**Task instructions**:
Line by line, copy out the data that follows.

Records contained in a dataset:
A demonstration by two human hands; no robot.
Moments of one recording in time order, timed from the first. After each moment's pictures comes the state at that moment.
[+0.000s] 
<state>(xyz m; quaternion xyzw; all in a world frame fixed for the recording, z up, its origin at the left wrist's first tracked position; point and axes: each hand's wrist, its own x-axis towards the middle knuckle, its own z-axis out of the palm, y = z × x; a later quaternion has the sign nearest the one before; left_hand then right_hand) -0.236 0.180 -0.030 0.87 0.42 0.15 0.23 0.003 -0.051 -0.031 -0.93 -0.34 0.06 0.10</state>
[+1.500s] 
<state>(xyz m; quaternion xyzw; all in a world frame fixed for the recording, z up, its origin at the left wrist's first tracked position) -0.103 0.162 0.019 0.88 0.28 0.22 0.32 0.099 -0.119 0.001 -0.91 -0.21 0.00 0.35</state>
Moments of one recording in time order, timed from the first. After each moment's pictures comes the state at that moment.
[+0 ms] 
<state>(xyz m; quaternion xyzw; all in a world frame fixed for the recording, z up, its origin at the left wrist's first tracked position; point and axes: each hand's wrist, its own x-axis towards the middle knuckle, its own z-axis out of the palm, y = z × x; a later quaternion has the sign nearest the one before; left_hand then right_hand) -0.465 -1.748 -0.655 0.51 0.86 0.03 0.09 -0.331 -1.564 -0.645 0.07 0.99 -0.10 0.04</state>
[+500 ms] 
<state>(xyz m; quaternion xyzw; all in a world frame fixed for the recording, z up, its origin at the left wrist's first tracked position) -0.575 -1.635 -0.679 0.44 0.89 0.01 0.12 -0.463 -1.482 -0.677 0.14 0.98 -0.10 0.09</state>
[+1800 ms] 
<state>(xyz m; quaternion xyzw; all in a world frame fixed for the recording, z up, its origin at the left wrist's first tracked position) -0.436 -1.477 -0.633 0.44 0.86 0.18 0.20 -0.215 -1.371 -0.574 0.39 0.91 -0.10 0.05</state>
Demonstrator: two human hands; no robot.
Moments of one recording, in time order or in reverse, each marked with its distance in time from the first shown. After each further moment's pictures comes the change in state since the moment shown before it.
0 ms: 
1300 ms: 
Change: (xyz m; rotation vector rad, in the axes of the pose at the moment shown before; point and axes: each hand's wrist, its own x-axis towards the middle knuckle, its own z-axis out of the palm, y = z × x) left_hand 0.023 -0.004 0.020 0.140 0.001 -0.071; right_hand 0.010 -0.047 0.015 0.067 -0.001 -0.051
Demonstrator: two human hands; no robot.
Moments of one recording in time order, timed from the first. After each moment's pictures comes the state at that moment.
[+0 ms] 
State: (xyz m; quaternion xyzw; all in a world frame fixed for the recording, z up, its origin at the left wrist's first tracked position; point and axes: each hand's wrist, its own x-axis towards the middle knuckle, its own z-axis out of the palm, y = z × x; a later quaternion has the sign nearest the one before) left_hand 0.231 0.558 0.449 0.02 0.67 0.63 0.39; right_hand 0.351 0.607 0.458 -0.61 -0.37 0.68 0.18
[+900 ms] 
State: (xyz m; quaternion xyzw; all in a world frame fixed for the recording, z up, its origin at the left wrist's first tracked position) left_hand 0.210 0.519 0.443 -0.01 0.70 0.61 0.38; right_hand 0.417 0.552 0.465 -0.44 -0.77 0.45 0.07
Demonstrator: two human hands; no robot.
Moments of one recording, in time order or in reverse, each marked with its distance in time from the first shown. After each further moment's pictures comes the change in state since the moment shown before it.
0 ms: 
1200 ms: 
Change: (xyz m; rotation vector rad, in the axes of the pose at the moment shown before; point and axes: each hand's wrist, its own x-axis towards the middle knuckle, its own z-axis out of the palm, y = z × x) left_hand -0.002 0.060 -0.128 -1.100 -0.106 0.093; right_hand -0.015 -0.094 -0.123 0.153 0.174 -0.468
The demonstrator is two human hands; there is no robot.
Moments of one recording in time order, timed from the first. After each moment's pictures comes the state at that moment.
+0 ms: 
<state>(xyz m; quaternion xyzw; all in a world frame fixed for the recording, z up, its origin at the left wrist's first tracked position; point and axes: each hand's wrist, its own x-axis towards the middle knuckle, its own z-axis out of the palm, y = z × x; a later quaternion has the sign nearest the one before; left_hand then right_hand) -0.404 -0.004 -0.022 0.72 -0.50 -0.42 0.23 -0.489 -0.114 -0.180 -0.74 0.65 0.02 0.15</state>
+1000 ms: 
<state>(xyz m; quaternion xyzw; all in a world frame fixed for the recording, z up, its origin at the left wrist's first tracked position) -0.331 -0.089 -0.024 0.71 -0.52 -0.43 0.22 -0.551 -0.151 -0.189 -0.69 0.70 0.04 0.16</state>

**Written response**:
A demonstration by two human hands; no robot.
Moments of one recording in time order, timed from the first. After each moment's pictures comes the state at that moment.
[+0.000s] 
<state>(xyz m; quaternion xyzw; all in a world frame fixed for the recording, z up, its origin at the left wrist's first tracked position; point and axes: each hand's wrist, its own x-axis towards the middle knuckle, its own z-axis out of the palm, y = z × x; a later quaternion has the sign nearest the one before; left_hand then right_hand) -0.236 0.180 -0.030 0.87 0.42 0.15 0.23 0.003 -0.051 -0.031 -0.93 -0.34 0.06 0.10</state>
[+1.500s] 
<state>(xyz m; quaternion xyzw; all in a world frame fixed for the recording, z up, its origin at the left wrist's first tracked position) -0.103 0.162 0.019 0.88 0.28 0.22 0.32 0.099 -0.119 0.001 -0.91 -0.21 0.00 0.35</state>
Moments of one recording in time order, timed from the first. After each moment's pictures comes the state at that moment.
[+0 ms] 
<state>(xyz m; quaternion xyzw; all in a world frame fixed for the recording, z up, its origin at the left wrist's first tracked position; point and axes: each hand's wrist, its own x-axis towards the middle knuckle, its own z-axis out of the palm, y = z × x; a later quaternion has the sign nearest the one before; left_hand then right_hand) -0.465 -1.748 -0.655 0.51 0.86 0.03 0.09 -0.331 -1.564 -0.645 0.07 0.99 -0.10 0.04</state>
[+500 ms] 
<state>(xyz m; quaternion xyzw; all in a world frame fixed for the recording, z up, its origin at the left wrist's first tracked position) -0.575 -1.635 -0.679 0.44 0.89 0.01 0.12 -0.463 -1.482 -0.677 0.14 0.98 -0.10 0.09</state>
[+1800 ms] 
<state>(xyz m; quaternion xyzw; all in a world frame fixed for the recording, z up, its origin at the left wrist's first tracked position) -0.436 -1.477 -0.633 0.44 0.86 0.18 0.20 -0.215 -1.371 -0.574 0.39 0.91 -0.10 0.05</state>
Demonstrator: two human hands; no robot.
Moments of one recording, in time order or in reverse, each marked with its distance in time from the first shown. After each further moment's pictures comes the change in state since the moment shown before it.
0 ms: 
1300 ms: 
Change: (xyz m; rotation vector rad, in the axes of the pose at the moment shown before; point and axes: each hand's wrist, its own x-axis towards the middle knuckle, its own z-axis out of the palm, y = z × x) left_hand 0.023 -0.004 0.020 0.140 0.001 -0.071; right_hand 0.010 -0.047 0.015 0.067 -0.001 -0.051
Demonstrator: two human hands; no robot.
Moments of one recording in time order, timed from the first. After each moment's pictures comes the state at that moment.
[+0 ms] 
State: (xyz m; quaternion xyzw; all in a world frame fixed for the recording, z up, its origin at the left wrist's first tracked position; point and axes: each hand's wrist, its own x-axis towards the middle knuckle, its own z-axis out of the palm, y = z × x; a later quaternion has the sign nearest the one before) left_hand 0.231 0.558 0.449 0.02 0.67 0.63 0.39; right_hand 0.351 0.607 0.458 -0.61 -0.37 0.68 0.18
[+900 ms] 
State: (xyz m; quaternion xyzw; all in a world frame fixed for the recording, z up, its origin at the left wrist's first tracked position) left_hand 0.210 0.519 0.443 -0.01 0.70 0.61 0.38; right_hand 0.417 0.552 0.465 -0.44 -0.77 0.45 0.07
Demonstrator: two human hands; no robot.
Moments of one recording, in time order or in reverse, each marked with its distance in time from the first shown. After each further moment's pictures comes the change in state since the moment shown before it.
0 ms: 
1200 ms: 
Change: (xyz m; rotation vector rad, in the axes of the pose at the moment shown before; point and axes: each hand's wrist, its own x-axis towards the middle knuckle, its own z-axis out of the palm, y = z × x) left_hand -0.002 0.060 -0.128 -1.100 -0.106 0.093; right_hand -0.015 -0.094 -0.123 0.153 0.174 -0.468
The demonstrator is two human hands; there is no robot.
Moments of one recording in time order, timed from the first. After each moment's pictures comes the state at that moment.
+0 ms: 
<state>(xyz m; quaternion xyzw; all in a world frame fixed for the recording, z up, its origin at the left wrist's first tracked position; point and axes: each hand's wrist, its own x-axis towards the middle knuckle, its own z-axis out of the palm, y = z × x; a later quaternion has the sign nearest the one before; left_hand then right_hand) -0.404 -0.004 -0.022 0.72 -0.50 -0.42 0.23 -0.489 -0.114 -0.180 -0.74 0.65 0.02 0.15</state>
+1000 ms: 
<state>(xyz m; quaternion xyzw; all in a world frame fixed for the recording, z up, its origin at the left wrist's first tracked position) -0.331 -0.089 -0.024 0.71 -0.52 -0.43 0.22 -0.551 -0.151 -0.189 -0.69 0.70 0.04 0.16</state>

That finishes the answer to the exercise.